----- The records

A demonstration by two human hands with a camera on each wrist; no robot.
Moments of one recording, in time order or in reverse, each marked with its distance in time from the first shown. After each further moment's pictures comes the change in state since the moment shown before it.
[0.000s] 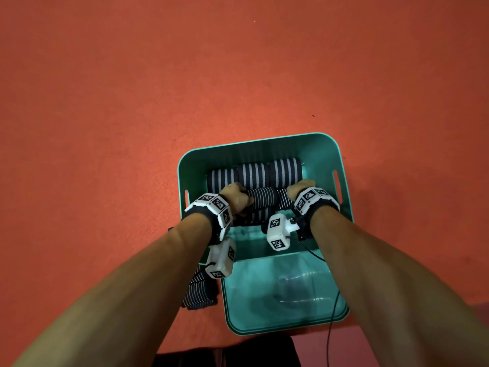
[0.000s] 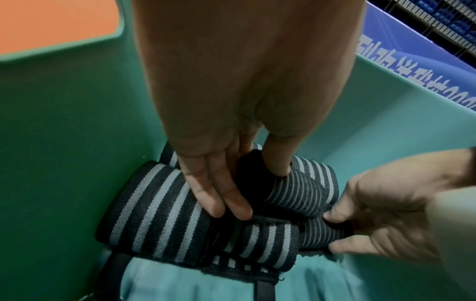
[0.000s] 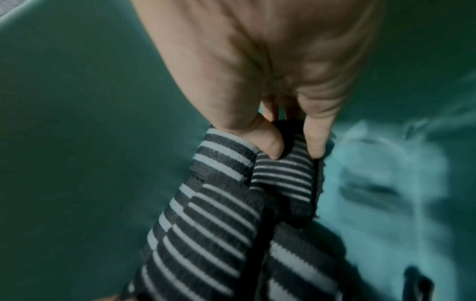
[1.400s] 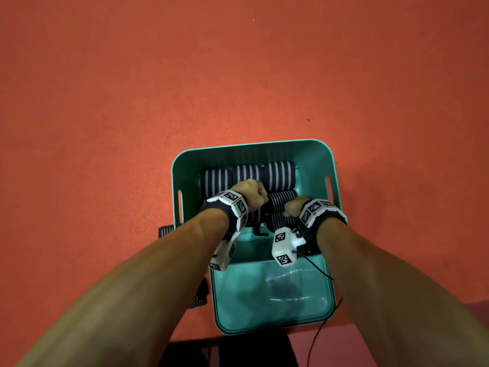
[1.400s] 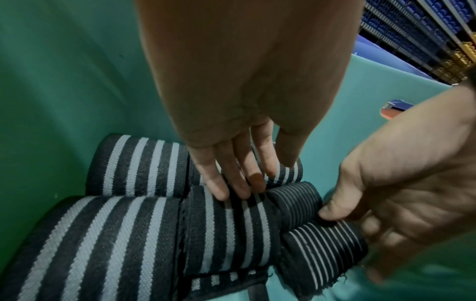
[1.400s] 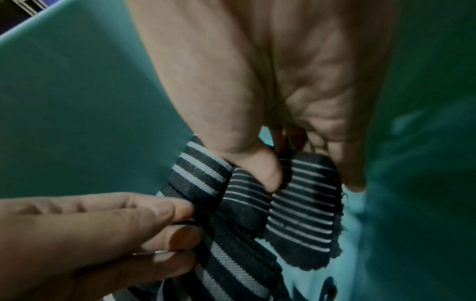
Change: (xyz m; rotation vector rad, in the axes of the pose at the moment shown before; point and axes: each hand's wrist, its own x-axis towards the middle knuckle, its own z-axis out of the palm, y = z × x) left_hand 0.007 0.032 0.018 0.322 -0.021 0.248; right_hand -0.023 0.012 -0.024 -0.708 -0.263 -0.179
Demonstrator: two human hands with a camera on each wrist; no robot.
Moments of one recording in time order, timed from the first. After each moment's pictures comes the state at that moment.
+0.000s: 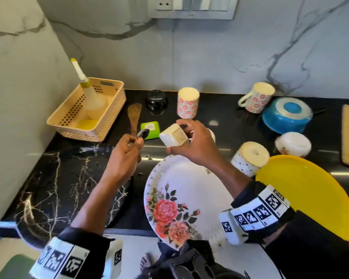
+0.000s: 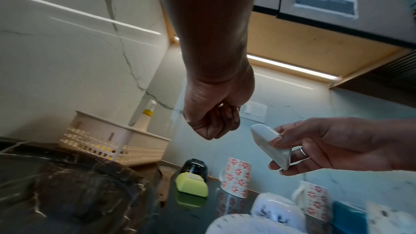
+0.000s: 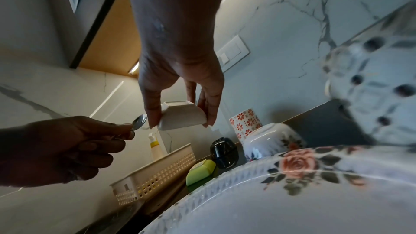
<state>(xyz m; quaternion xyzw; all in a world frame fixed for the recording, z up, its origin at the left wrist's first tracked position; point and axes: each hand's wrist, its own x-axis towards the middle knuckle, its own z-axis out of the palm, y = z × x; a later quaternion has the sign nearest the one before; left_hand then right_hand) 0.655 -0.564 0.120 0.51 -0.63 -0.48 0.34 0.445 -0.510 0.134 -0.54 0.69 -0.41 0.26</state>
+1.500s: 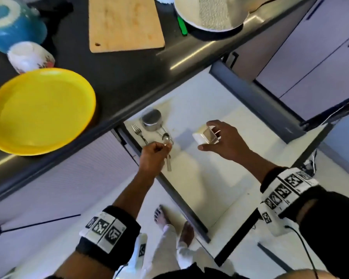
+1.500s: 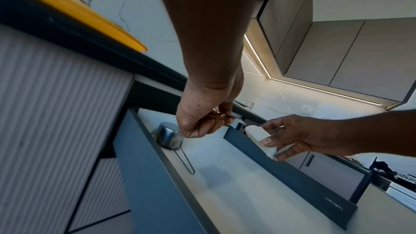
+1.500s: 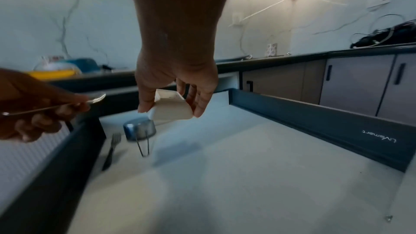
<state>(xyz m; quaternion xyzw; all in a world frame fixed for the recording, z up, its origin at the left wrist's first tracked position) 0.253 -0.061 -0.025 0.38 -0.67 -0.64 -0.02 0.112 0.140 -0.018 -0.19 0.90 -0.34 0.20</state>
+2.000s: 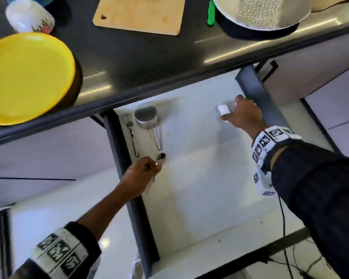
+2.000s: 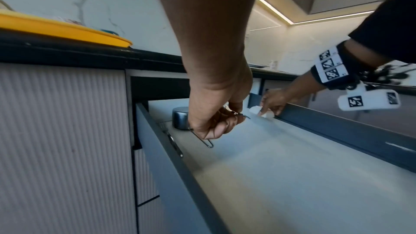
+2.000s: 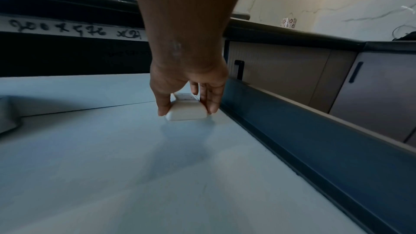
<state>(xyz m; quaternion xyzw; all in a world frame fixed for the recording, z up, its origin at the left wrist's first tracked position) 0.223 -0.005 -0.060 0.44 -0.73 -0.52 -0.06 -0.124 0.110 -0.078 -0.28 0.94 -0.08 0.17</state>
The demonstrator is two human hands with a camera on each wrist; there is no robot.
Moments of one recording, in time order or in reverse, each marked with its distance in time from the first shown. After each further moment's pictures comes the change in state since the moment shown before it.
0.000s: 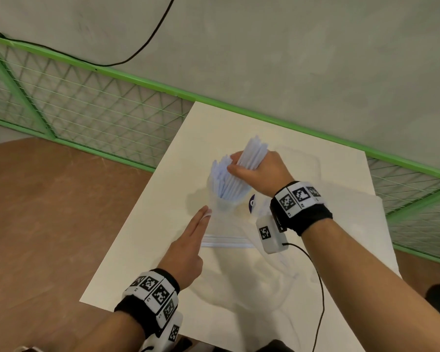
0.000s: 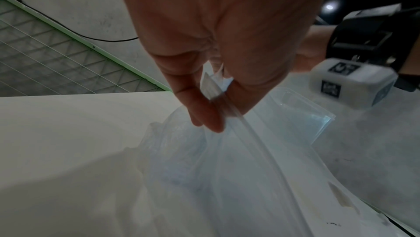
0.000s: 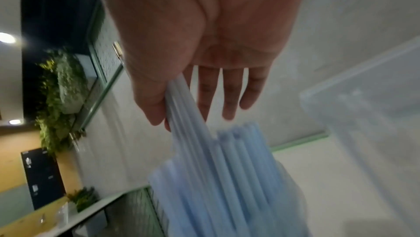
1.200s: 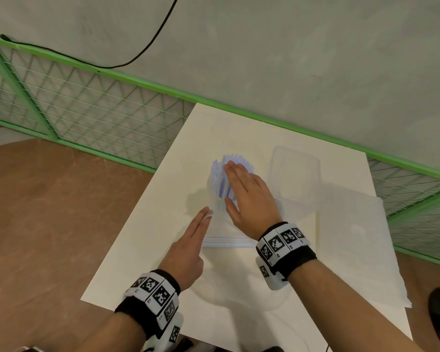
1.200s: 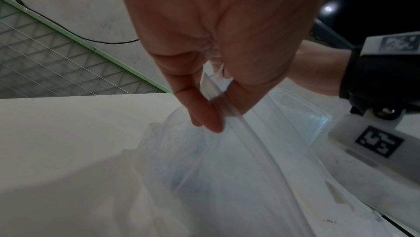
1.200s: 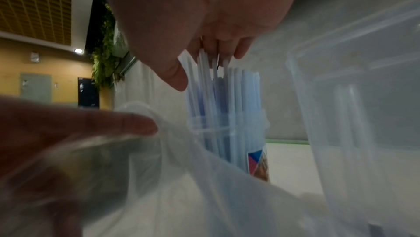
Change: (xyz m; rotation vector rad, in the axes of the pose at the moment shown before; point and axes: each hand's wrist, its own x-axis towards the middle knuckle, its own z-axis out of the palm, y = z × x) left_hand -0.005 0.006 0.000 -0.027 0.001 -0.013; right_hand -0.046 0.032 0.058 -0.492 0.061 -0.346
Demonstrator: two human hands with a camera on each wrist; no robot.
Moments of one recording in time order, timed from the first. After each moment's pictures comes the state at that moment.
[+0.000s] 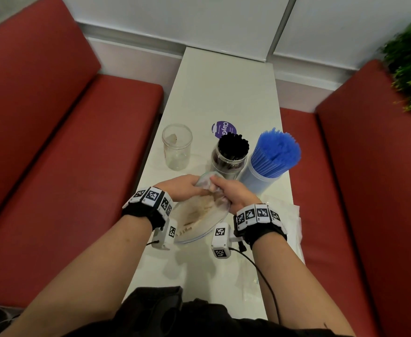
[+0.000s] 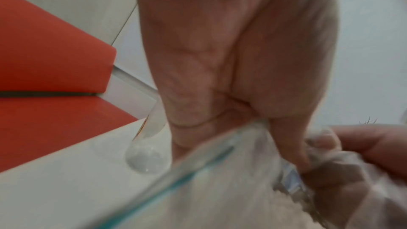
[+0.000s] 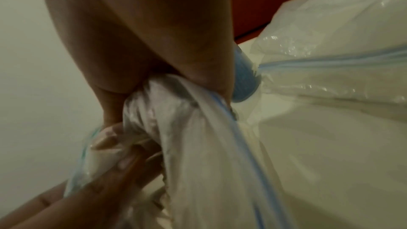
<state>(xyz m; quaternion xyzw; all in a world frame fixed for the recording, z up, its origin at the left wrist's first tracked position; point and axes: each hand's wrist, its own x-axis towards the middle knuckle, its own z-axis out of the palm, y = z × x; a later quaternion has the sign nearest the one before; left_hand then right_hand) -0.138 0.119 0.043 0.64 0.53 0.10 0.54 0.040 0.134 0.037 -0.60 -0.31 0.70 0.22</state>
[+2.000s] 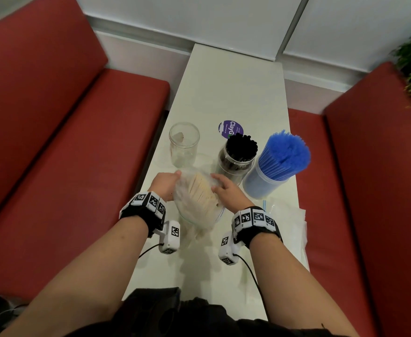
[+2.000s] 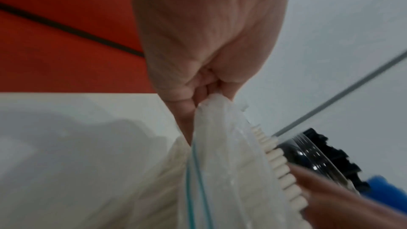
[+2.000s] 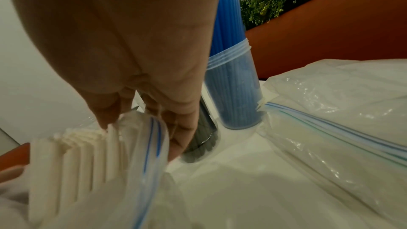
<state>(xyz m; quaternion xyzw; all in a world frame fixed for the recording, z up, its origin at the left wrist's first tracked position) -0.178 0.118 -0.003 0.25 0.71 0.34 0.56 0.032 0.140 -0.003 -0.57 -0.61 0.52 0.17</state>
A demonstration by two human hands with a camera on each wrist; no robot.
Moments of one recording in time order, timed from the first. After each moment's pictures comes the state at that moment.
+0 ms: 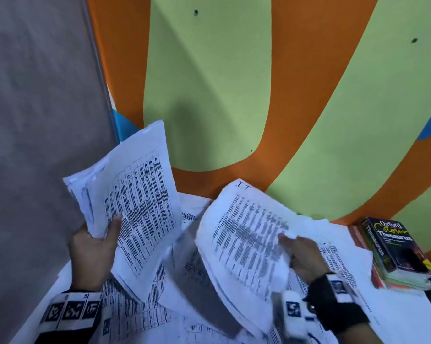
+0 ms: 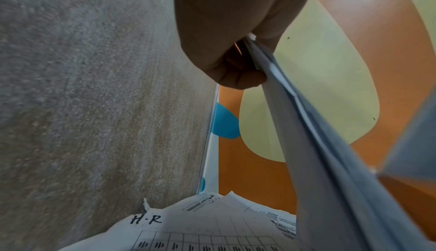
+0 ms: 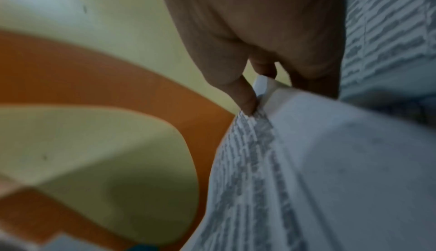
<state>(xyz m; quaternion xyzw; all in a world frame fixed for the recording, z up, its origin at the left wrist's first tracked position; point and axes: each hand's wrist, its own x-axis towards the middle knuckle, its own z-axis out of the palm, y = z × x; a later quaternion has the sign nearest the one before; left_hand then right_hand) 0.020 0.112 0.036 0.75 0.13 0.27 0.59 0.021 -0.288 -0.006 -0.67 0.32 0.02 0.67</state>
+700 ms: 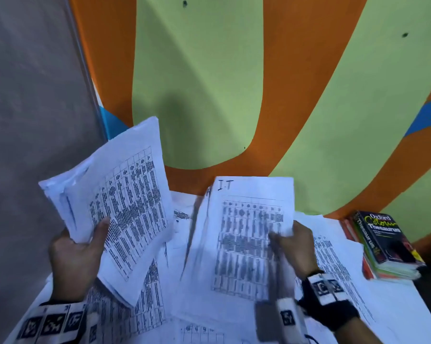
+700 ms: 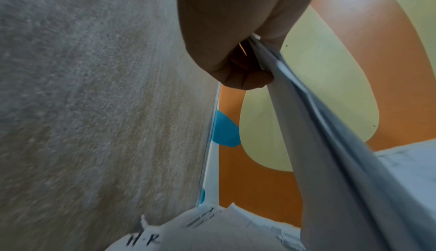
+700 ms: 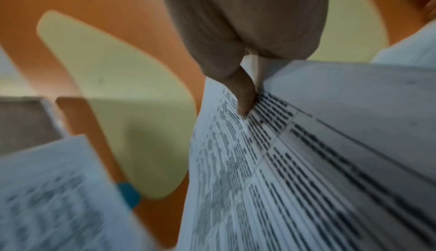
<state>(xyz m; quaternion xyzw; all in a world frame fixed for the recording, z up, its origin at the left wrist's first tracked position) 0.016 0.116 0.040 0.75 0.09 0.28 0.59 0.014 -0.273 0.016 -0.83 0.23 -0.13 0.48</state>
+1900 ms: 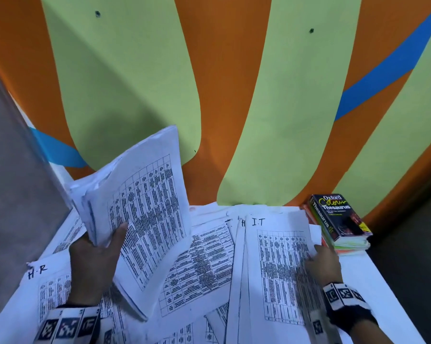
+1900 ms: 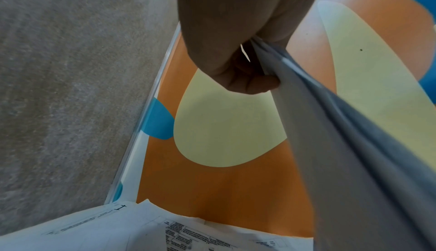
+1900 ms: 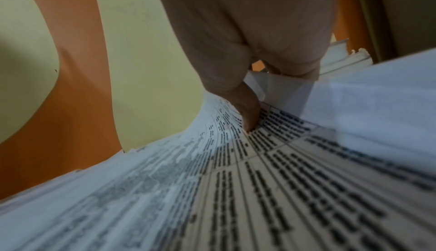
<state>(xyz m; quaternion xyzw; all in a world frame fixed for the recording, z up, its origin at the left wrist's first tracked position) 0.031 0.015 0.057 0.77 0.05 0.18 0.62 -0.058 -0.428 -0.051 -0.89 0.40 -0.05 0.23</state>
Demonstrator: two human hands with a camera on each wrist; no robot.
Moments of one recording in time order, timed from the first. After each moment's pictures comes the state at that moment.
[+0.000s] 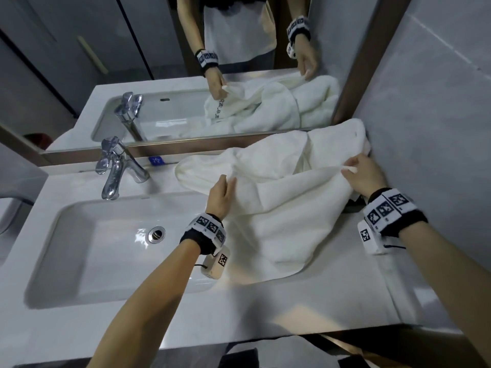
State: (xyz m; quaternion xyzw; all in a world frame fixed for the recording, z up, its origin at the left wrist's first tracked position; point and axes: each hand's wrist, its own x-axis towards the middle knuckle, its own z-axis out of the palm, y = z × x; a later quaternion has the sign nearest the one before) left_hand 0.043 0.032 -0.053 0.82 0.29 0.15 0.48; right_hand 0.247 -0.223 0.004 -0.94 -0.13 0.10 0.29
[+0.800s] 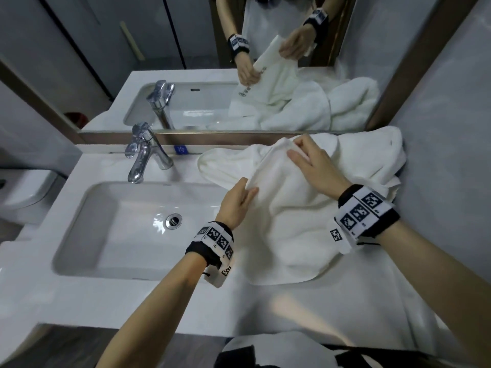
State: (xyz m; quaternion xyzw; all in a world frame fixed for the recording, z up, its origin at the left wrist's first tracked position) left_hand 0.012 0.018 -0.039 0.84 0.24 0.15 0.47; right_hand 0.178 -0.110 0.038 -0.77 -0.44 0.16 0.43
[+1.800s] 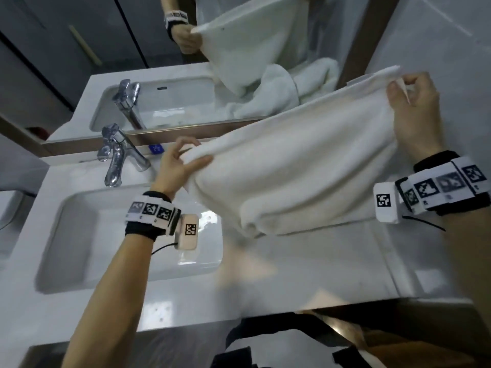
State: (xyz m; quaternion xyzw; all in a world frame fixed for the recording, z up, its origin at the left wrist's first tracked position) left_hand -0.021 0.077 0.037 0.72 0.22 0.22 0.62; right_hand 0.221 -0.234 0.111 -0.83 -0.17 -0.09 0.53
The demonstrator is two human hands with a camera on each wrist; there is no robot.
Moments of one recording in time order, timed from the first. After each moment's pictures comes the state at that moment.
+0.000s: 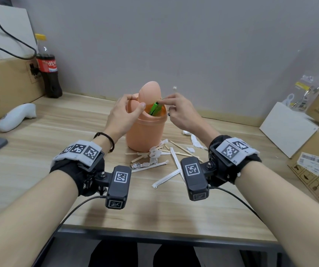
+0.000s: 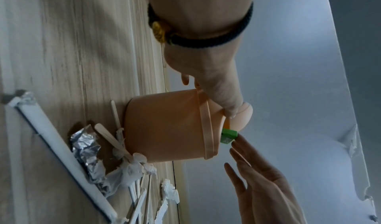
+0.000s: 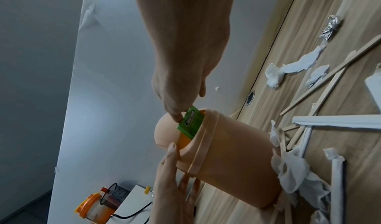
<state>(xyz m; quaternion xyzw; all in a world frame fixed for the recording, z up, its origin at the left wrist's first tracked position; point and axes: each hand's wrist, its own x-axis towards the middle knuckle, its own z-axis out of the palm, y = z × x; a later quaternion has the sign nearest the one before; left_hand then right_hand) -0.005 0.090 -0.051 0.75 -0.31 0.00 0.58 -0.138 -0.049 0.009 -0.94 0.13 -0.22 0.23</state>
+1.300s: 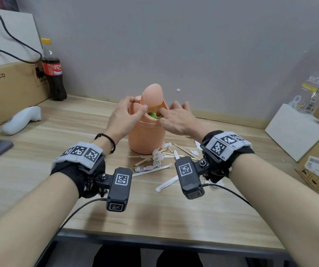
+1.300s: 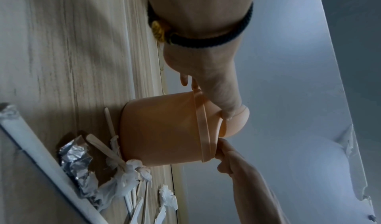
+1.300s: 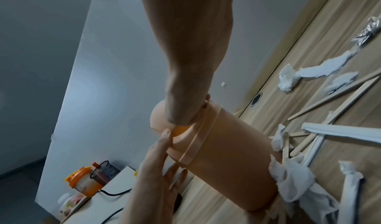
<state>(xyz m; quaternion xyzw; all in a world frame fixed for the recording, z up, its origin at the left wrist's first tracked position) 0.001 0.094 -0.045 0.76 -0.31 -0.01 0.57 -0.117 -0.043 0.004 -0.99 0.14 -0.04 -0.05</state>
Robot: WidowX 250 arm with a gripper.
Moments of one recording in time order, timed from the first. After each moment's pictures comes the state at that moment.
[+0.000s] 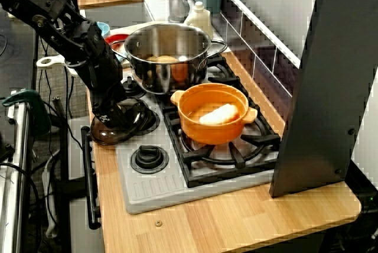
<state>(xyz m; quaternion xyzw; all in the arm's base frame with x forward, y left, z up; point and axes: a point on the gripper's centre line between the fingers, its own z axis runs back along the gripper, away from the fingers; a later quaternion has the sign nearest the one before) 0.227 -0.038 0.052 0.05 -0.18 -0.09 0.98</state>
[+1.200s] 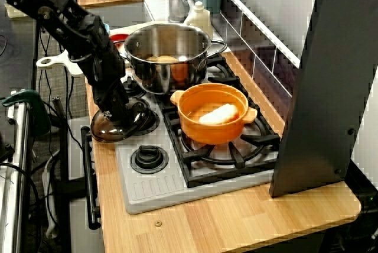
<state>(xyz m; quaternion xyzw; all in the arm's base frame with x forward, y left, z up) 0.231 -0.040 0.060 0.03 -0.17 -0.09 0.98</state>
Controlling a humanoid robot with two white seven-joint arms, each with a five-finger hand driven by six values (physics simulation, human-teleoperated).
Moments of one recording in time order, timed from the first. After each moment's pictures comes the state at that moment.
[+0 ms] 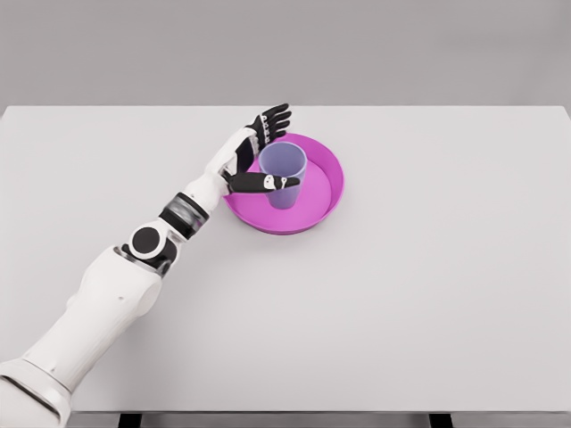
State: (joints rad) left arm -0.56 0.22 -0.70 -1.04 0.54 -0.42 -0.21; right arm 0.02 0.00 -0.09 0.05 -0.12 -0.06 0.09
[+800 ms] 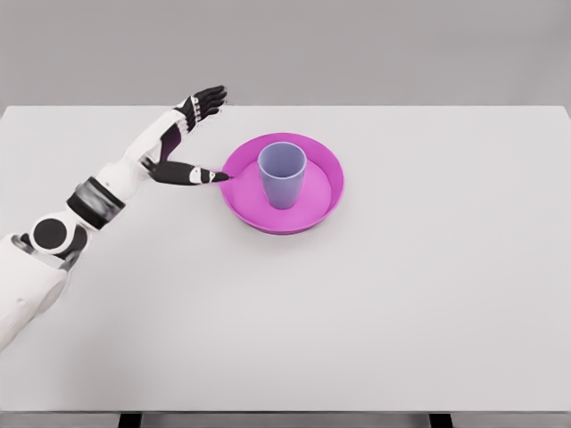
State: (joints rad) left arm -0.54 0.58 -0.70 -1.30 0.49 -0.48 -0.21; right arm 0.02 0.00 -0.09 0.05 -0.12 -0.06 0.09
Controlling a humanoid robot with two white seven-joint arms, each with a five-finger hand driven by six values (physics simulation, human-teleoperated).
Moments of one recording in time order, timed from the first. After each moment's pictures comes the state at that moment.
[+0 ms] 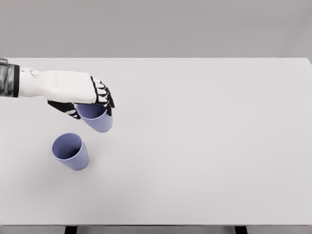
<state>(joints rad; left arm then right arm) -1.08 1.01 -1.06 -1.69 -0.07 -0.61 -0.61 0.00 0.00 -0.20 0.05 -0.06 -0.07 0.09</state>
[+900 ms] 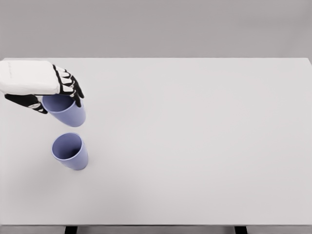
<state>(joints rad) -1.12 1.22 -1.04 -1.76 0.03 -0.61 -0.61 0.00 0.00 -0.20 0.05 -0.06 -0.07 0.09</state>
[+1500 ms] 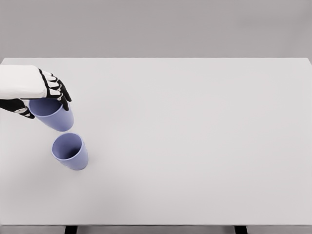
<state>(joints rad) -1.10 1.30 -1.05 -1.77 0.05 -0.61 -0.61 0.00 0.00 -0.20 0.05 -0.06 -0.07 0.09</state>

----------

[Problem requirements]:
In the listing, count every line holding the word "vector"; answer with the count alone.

[Reply to the task]:
2